San Francisco lawmakers propose law to prohibit new companies from including free lunch cafeterias

Two San Francisco-area lawmakers placed a new proposal on the fall voting docket that would make it unlawful for new companies opening in the city to include free employee cafeterias.

All 51 companies that already include such cafeterias, such as Google, Twitter, and Levi Strauss & Co., would be unaffected by the new proposal should it be voted into law.

The local politicians, Supervisors Ahsha Safai and Aaron Peskin, along with Golden Gate Restaurant Association’s Executive Director Gwyneth Borden, announced their proposal in a press conference this week, Forbes reported.

“The economic vitality of San Francisco’s streets is related to the ground floor experience — active storefronts that promote pedestrian traffic and drive retail transactions,” Borden said. “In all our commercial zoning areas, buildings are zone mixed-use, ground floor retail/restaurant with office above. This only works if the office use supports the ground floor retail.”

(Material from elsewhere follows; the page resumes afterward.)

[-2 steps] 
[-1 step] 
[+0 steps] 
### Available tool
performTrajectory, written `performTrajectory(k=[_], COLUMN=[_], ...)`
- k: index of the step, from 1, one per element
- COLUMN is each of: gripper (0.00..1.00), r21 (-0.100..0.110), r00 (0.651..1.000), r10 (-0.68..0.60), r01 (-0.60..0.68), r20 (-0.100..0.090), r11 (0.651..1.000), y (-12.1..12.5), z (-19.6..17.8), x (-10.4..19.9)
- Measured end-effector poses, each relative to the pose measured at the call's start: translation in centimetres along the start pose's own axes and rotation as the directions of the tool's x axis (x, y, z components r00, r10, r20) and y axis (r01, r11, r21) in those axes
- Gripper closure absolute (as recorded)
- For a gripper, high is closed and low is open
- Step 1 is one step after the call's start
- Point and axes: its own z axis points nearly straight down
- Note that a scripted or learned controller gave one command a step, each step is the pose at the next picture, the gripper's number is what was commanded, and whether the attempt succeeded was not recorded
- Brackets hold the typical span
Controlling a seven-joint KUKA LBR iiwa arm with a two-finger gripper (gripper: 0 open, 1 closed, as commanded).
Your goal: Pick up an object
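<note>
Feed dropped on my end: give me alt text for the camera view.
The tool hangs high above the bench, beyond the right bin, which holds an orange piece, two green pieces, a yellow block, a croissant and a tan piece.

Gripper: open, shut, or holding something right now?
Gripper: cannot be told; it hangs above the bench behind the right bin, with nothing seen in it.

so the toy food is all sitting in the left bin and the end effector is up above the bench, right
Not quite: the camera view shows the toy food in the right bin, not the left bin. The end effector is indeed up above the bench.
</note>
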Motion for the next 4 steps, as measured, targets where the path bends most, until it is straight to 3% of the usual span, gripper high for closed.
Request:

She added that it’s impossible to compete with free food.

A local restaurant owner, just blocks away from city hall in San Francisco, said that local businesses are suffering a loss of thousands of potential customers because of tech companies’ tendency to include a free cafeteria.

“We see thousands of employees in a block radius that don’t go out to lunch and don’t go out in support of restaurants every day,” Ryan Cole, owner of the restaurant Corridor, told the San Francisco Chronicle. “It’s because they don’t have to.”

He added the when the payment processing company Square closes its free cafeteria every other Friday, the restaurant experiences such a surge in business that it sometimes has to schedule additional staff.

Many restaurant owners in the area said that they saw an increase in restaurant closures since tech companies, which have flooded the area in the past decade, have begun to include free lunches in its benefits for employees.